## ASSIGNMENT:
Could you copy every record exactly, leaving the pictures behind?

(Collected data entries)
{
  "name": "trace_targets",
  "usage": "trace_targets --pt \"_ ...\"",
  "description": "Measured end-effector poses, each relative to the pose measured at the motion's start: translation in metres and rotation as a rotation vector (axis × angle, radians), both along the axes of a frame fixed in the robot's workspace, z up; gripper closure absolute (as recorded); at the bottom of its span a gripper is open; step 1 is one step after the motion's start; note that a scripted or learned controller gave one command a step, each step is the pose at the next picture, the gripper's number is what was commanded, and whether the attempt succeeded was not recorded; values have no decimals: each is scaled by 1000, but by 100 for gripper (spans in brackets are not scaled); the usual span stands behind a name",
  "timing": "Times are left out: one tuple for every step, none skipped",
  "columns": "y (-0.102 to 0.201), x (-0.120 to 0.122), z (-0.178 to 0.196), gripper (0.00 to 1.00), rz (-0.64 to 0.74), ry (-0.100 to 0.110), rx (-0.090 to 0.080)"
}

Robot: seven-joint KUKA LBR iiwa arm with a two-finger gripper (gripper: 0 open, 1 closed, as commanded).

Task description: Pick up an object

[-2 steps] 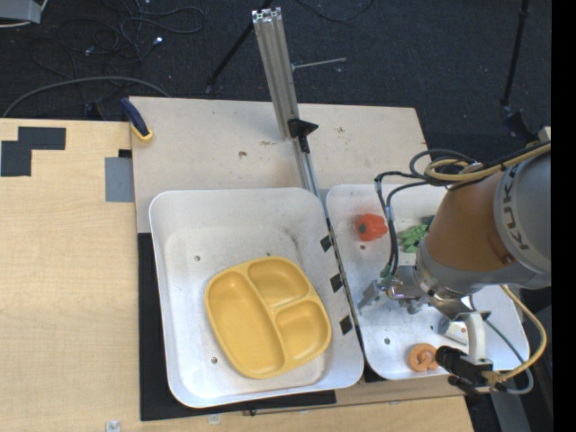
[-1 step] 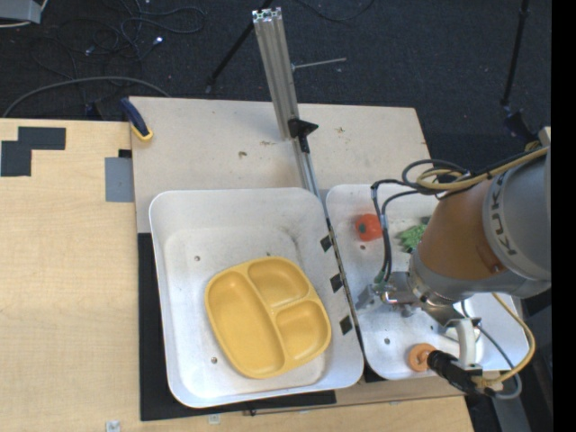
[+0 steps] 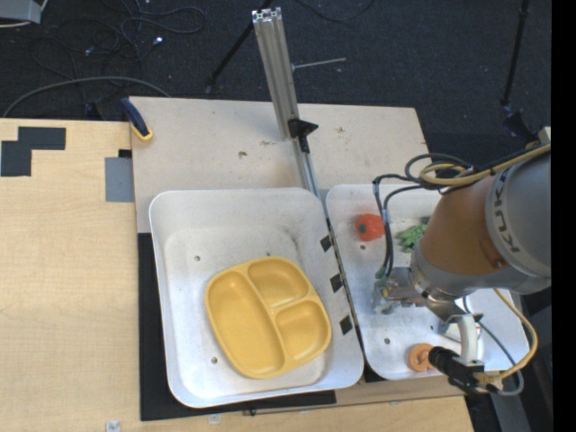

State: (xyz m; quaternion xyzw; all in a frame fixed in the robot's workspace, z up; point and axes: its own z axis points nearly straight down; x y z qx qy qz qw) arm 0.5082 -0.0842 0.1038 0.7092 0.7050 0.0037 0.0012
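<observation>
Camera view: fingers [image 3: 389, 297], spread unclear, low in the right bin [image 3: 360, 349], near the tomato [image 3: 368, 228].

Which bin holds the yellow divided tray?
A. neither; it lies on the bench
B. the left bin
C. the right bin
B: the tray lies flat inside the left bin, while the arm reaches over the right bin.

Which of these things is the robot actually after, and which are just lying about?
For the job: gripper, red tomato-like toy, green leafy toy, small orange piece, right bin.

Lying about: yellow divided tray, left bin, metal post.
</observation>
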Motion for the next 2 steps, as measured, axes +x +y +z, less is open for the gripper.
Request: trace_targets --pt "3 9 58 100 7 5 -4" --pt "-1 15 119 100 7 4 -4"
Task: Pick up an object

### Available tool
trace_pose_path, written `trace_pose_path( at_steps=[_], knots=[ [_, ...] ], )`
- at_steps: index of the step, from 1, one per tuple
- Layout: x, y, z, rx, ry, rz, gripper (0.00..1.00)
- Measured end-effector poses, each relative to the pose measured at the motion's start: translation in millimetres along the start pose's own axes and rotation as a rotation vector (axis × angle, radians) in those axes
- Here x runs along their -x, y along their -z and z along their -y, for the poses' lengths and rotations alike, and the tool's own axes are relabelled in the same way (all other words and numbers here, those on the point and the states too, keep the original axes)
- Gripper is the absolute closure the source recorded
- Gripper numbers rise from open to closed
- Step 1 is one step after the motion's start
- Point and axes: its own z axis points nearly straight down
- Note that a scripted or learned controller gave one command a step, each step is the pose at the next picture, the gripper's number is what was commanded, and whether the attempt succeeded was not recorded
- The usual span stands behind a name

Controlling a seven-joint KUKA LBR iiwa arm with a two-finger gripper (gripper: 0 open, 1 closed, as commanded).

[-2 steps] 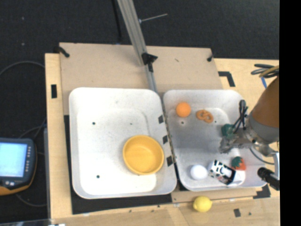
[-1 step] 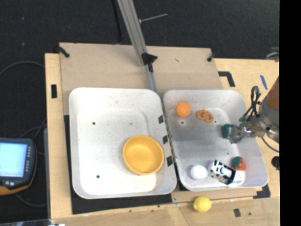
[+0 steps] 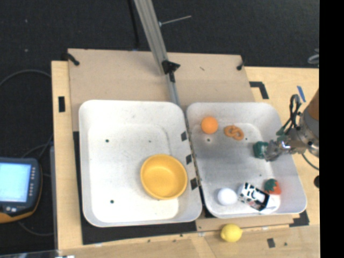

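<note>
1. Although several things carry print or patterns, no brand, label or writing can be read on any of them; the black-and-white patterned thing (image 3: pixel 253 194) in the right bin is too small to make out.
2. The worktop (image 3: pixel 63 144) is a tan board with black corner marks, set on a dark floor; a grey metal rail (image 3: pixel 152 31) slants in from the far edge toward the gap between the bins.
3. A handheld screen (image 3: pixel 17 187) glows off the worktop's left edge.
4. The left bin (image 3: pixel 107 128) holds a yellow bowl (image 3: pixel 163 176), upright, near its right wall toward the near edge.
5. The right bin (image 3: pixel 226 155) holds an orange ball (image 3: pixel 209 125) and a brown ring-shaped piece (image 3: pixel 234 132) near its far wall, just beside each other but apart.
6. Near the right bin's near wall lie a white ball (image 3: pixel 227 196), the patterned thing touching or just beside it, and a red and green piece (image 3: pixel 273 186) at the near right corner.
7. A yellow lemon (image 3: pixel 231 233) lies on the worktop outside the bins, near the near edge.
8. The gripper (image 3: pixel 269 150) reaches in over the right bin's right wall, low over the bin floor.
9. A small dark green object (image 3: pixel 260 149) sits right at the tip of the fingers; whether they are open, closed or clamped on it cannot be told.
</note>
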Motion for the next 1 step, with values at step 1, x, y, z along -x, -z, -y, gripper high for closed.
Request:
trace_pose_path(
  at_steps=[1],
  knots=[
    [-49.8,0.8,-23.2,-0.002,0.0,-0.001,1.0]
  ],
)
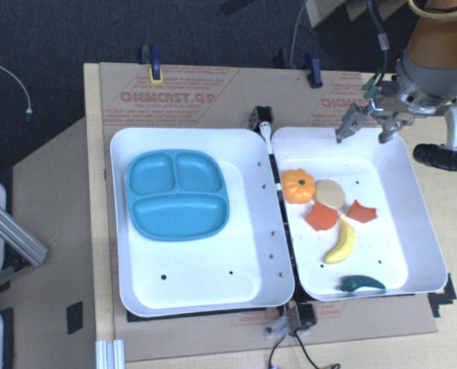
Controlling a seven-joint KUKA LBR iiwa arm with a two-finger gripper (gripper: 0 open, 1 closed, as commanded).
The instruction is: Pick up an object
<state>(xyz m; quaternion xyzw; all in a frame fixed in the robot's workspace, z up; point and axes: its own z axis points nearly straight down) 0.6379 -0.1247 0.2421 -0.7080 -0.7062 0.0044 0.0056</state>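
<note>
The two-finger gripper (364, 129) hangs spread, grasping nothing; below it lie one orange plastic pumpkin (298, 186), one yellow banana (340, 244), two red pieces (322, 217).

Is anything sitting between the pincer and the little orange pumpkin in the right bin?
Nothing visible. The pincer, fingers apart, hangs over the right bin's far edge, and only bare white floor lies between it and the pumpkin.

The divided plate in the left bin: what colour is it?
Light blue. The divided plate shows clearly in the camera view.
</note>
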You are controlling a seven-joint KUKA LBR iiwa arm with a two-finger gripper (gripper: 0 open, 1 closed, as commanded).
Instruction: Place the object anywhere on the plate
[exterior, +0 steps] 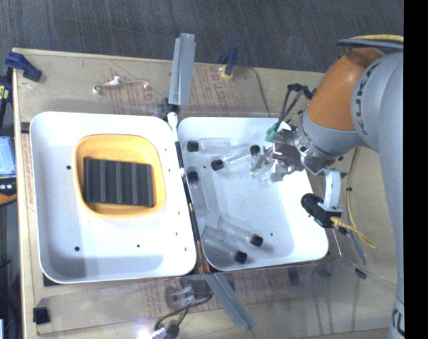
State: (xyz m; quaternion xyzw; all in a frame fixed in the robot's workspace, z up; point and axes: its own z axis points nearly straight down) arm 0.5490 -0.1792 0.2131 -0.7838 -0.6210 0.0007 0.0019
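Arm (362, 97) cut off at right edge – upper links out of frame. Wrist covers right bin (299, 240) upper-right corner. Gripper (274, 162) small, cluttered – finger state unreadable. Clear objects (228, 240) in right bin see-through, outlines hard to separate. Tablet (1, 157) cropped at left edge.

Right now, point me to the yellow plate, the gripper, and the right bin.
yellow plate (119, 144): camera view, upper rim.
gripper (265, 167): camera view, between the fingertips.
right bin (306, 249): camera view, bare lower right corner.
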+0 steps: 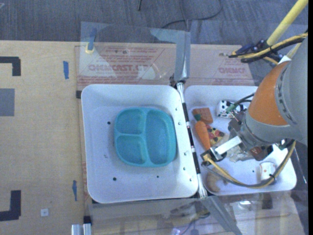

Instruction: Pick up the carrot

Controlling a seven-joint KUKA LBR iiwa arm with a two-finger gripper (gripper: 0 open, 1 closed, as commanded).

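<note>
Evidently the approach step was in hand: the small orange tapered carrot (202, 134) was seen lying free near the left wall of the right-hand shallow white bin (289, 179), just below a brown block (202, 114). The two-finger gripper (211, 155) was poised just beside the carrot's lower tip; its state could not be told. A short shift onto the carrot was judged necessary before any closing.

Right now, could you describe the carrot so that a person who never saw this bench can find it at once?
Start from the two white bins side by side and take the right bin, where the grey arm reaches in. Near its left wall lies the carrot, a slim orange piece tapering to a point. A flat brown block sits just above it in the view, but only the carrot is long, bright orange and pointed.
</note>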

## TASK RESULT:
{
  "name": "trace_targets",
  "usage": "trace_targets --pt \"_ ...\"",
  "description": "Measured end-effector poses, each relative to the pose measured at the motion's start: translation in metres and rotation as a rotation vector (axis × angle, radians), both along the axes of a frame fixed in the robot's workspace, z up; gripper closure absolute (as recorded); at the bottom of its span a gripper is open; step 1 is one step after the motion's start; note that a scripted or learned controller gave one command a step, each step is the pose at the next picture, the gripper's number is what was commanded, and whether the attempt succeeded was not recorded; values have no decimals: each is scaled by 1000, but by 100 for gripper (spans in brackets are not scaled); the usual span stands behind a name",
  "timing": "Times are left out: one tuple for every step, none skipped",
  "columns": "y (-0.102 to 0.201), x (-0.120 to 0.122), z (-0.178 to 0.196), gripper (0.00 to 1.00), rz (-0.64 to 0.74), ry (-0.100 to 0.110), rx (-0.090 to 0.080)"
}

Robot: seven-joint KUKA LBR iiwa arm with a two-finger gripper (gripper: 0 open, 1 closed, as commanded).

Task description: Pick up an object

[-2 steps] 
[-1 step] 
[+0 steps] 

State: (xyz m; quaternion xyzw; all in a frame fixed in the robot's workspace, z up; point and axes: its own z axis points nearly straight down; x y z qx qy qz qw) arm 0.5082 -0.0842 0.1038 0.7092 0.7050 0.0037 0.0012
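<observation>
Camera view: fingers [image 3: 389, 297], spread unclear, low in the right bin [image 3: 360, 349], near the tomato [image 3: 368, 228].

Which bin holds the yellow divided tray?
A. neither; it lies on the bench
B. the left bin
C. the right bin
B: the tray lies flat inside the left bin, while the arm reaches over the right bin.

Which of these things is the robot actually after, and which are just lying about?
For the job: gripper, red tomato-like toy, green leafy toy, small orange piece, right bin.

Lying about: yellow divided tray, left bin, metal post.
</observation>
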Motion for the next 2 steps, as measured, axes +x +y +z, less is open for the gripper.
Request: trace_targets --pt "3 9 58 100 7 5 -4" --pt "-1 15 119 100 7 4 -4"
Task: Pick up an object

### Available tool
trace_pose_path, written `trace_pose_path( at_steps=[_], knots=[ [_, ...] ], )`
- at_steps: index of the step, from 1, one per tuple
- Layout: x, y, z, rx, ry, rz, gripper (0.00..1.00)
- Measured end-effector poses, each relative to the pose measured at the motion's start: translation in millimetres along the start pose's own axes and rotation as a rotation vector (axis × angle, radians) in those axes
- Here x runs along their -x, y along their -z and z along their -y, for the poses' lengths and rotations alike, and the tool's own axes are relabelled in the same way (all other words and numbers here, those on the point and the states too, keep the original axes)
- Gripper is the absolute closure the source recorded
- Gripper numbers rise from open to closed
- Step 1 is one step after the motion's start
- Point and axes: its own z axis points nearly straight down
- Note that a scripted or learned controller gave one command a step, each step is the pose at the next picture, the gripper's number is what was commanded, and whether the attempt succeeded was not recorded
- The usual span stands behind a name

Controlling a seven-joint KUKA LBR iiwa arm with a two-finger gripper (gripper: 0 open, 1 closed, as commanded).

[-2 steps] 
[-1 step] 
[+0 steps] 

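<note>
1. Although several things carry print or patterns, no brand, label or writing can be read on any of them; the black-and-white patterned thing (image 3: pixel 253 194) in the right bin is too small to make out.
2. The worktop (image 3: pixel 63 144) is a tan board with black corner marks, set on a dark floor; a grey metal rail (image 3: pixel 152 31) slants in from the far edge toward the gap between the bins.
3. A handheld screen (image 3: pixel 17 187) glows off the worktop's left edge.
4. The left bin (image 3: pixel 107 128) holds a yellow bowl (image 3: pixel 163 176), upright, near its right wall toward the near edge.
5. The right bin (image 3: pixel 226 155) holds an orange ball (image 3: pixel 209 125) and a brown ring-shaped piece (image 3: pixel 234 132) near its far wall, just beside each other but apart.
6. Near the right bin's near wall lie a white ball (image 3: pixel 227 196), the patterned thing touching or just beside it, and a red and green piece (image 3: pixel 273 186) at the near right corner.
7. A yellow lemon (image 3: pixel 231 233) lies on the worktop outside the bins, near the near edge.
8. The gripper (image 3: pixel 269 150) reaches in over the right bin's right wall, low over the bin floor.
9. A small dark green object (image 3: pixel 260 149) sits right at the tip of the fingers; whether they are open, closed or clamped on it cannot be told.
</note>
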Motion for the next 1 step, with values at step 1, x, y, z along -x, -z, -y, gripper high for closed.
Request:
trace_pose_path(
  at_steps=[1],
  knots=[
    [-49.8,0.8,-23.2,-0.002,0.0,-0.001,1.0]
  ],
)
Controlling a seven-joint KUKA LBR iiwa arm with a two-finger gripper (gripper: 0 open, 1 closed, as commanded).
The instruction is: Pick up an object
<state>(xyz m; quaternion xyzw; all in a frame fixed in the robot's workspace, z up; point and axes: its own z axis points nearly straight down) 0.6379 -0.1247 0.2421 -0.7080 -0.7062 0.0044 0.0056</state>
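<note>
The two-finger gripper (364, 129) hangs spread, grasping nothing; below it lie one orange plastic pumpkin (298, 186), one yellow banana (340, 244), two red pieces (322, 217).

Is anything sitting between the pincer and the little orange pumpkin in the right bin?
Nothing visible. The pincer, fingers apart, hangs over the right bin's far edge, and only bare white floor lies between it and the pumpkin.

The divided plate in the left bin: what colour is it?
Light blue. The divided plate shows clearly in the camera view.
</note>
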You are controlling a seven-joint KUKA LBR iiwa arm with a two-finger gripper (gripper: 0 open, 1 closed, as commanded).
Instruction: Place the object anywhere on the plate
[exterior, +0 steps] 
State: (xyz m; quaternion xyzw; all in a frame fixed in the robot's workspace, z up; point and axes: its own z axis points nearly straight down) arm 0.5490 -0.1792 0.2131 -0.7838 -0.6210 0.0007 0.0019
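Arm (362, 97) cut off at right edge – upper links out of frame. Wrist covers right bin (299, 240) upper-right corner. Gripper (274, 162) small, cluttered – finger state unreadable. Clear objects (228, 240) in right bin see-through, outlines hard to separate. Tablet (1, 157) cropped at left edge.

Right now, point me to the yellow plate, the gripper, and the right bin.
yellow plate (119, 144): camera view, upper rim.
gripper (265, 167): camera view, between the fingertips.
right bin (306, 249): camera view, bare lower right corner.
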+0 steps: 

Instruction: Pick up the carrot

Controlling a seven-joint KUKA LBR iiwa arm with a two-finger gripper (gripper: 0 open, 1 closed, as commanded).

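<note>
Evidently the approach step was in hand: the small orange tapered carrot (202, 134) was seen lying free near the left wall of the right-hand shallow white bin (289, 179), just below a brown block (202, 114). The two-finger gripper (211, 155) was poised just beside the carrot's lower tip; its state could not be told. A short shift onto the carrot was judged necessary before any closing.

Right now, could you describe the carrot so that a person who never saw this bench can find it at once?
Start from the two white bins side by side and take the right bin, where the grey arm reaches in. Near its left wall lies the carrot, a slim orange piece tapering to a point. A flat brown block sits just above it in the view, but only the carrot is long, bright orange and pointed.
</note>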

The given output is the complete response.